Tax fact No. 5: Your tax bill might be lower if you move
Speaking of selling your home and moving, you might consider moving to a region that's more tax-friendly, for retirees and others. For example, the best retirement states can include those that feature no state income tax, such as Alaska, Florida, Nevada, South Dakota, Texas, Washington, and Wyoming. New Hampshire and Tennessee only tax dividend and interest income -- but those can be significant for some retirees. It's not enough to just look for low or no income tax, though, because a state can offset the loss of income tax revenue with steep property taxes. Note that some states that do tax income make things a little better for retirees by exempting federal, military, and state pensions, along with Social Security benefits, from taxation. Those states recently included Alabama, Hawaii, Illinois, Louisiana, Massachusetts, Michigan, Mississippi, New York, and Pennsylvania. Alabama, Hawaii, and Illinois also exempt some private pension income. If you're thinking of moving, take some time to assess the tax environment in your potential new region.
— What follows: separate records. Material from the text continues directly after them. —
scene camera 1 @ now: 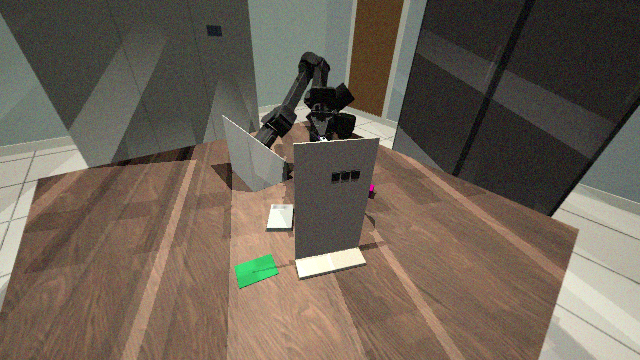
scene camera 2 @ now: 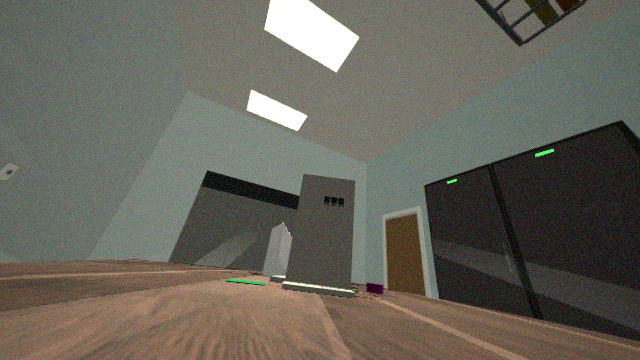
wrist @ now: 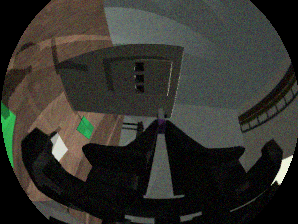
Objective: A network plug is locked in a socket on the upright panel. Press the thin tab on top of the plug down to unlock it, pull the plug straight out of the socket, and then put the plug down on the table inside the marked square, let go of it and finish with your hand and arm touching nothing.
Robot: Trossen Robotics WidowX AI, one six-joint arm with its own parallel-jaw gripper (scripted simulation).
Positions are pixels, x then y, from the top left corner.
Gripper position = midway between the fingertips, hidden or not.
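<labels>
The gripper can be seen in scene camera 1 (321, 138) and in the wrist view (161, 123), whereas scene camera 2 misses it, hidden by a grey upright panel.
</labels>
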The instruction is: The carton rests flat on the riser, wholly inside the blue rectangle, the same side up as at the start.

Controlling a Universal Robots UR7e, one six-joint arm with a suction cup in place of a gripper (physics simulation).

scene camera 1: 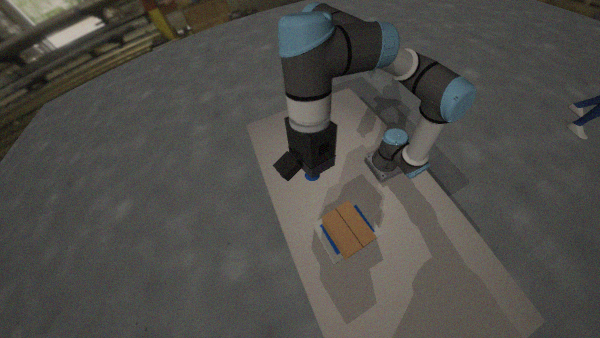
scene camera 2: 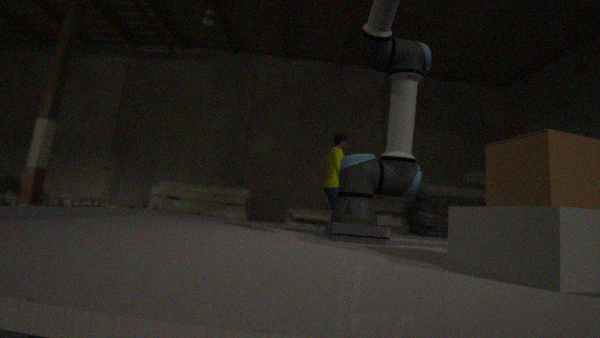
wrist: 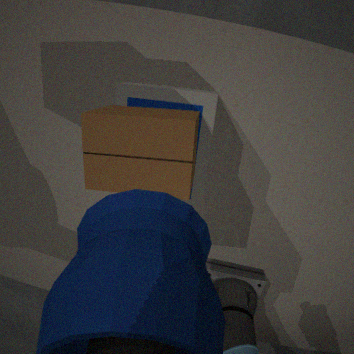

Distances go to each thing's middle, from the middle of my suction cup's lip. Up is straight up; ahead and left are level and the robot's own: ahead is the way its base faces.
Right now the brown carton [scene camera 2: 544, 168] is 420 mm below my suction cup, 100 mm to the left of it and 70 mm behind it. The rest, counted from my suction cup: riser [scene camera 2: 544, 246]: 540 mm below, 90 mm to the left, 90 mm behind.
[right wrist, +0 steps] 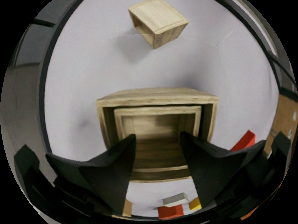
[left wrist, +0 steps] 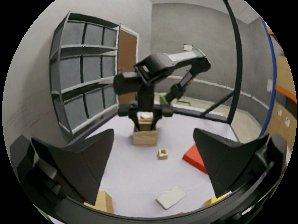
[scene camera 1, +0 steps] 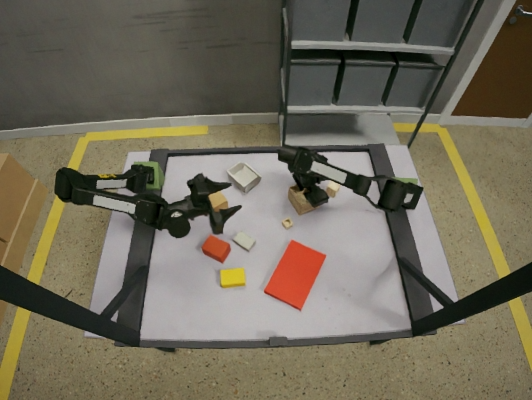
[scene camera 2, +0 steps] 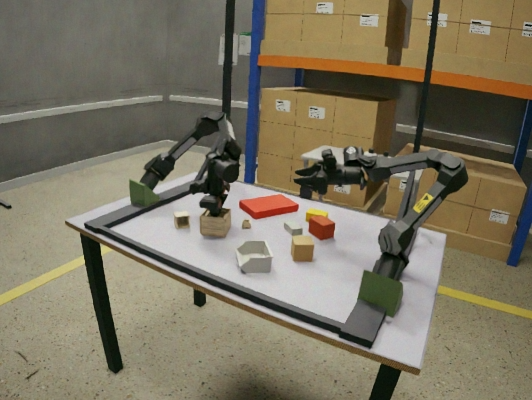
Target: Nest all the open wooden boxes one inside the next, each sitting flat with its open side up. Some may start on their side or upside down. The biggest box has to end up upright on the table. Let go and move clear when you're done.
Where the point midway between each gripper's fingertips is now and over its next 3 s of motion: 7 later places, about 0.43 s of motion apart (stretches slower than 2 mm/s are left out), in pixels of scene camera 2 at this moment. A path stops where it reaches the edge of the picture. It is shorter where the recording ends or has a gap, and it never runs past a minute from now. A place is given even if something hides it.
My left gripper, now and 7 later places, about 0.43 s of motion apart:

Tax fact No. 6: Costly medical expenses can be deductible
One downside of getting older for many people is that health problems crop up -- and healthcare is a very costly expense for many retirees. Indeed, Fidelity Investments has estimated that a 65-year-old couple retiring today will spend, on average, a total of $275,000 out of pocket on healthcare during their retirement. Fortunately, tax deductions are allowed for qualifying medical expenses, though you can only deduct the portion of your qualifying medical expenses that exceed 10% of your adjusted gross income (AGI). So if your AGI is $60,000 and you have $6,000 or less in qualifying medical expenses, you'll get no tax relief. If you have $7,500 in qualifying medical expenses, you can take a $1,500 deduction. That 10% threshold used to be 7.5%, but beginning with the 2017 tax year, it's 10% for everyone.
Tax fact No. 7: The Social Security taxes you paid will pay off in retirement
Finally, there's Social Security. You spend your working life being taxed to support the program, and once you're in retirement, you can enjoy collecting benefits from it. According to the Social Security Administration, retirement benefits for those with average earnings will likely replace about 40% of your pre-retirement earnings. Those who had above-average earnings in their working years can expect a lower replacement rate, and vice versa. This makes it especially valuable to learn more about Social Security strategies such as when the best age would be for you to start collecting benefits.
Note, too, that your Social Security benefits can be taxed, too. Taxation happens if your income over a year features not only Social Security benefits but also significant sums from sources such as wages, self-employment income, interest, or dividend income. You will never be taxed on more than 85% of your Social Security benefits, and if the benefits make up all or vast majority of your income, you probably won't be taxed on them at all.
The aches and pains that come with growing older are certainly not welcome, but at least you can enjoy a few tax breaks that can shrink your tax bill.